▶ [EXERCISE REQUIREMENTS] Count every line in the data that contains the word "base", then report that number alone.
╭──
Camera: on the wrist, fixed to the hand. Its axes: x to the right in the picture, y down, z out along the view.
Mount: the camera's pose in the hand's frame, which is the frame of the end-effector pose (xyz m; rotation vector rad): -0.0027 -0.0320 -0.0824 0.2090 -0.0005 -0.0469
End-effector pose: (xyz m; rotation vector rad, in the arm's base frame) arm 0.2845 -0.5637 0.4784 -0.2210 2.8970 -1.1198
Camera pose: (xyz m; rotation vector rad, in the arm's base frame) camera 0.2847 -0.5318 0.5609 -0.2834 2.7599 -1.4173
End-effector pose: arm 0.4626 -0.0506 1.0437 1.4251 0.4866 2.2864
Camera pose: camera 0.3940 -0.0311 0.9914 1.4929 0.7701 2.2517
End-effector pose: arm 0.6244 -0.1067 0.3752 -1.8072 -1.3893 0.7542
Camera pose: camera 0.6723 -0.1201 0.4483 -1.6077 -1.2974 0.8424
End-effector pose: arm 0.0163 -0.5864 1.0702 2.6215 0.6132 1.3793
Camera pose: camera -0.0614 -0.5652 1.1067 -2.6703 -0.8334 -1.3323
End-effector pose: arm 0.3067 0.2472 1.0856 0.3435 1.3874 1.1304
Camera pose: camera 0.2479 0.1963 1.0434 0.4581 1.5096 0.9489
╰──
▶ [COMPLETED EXERCISE] 2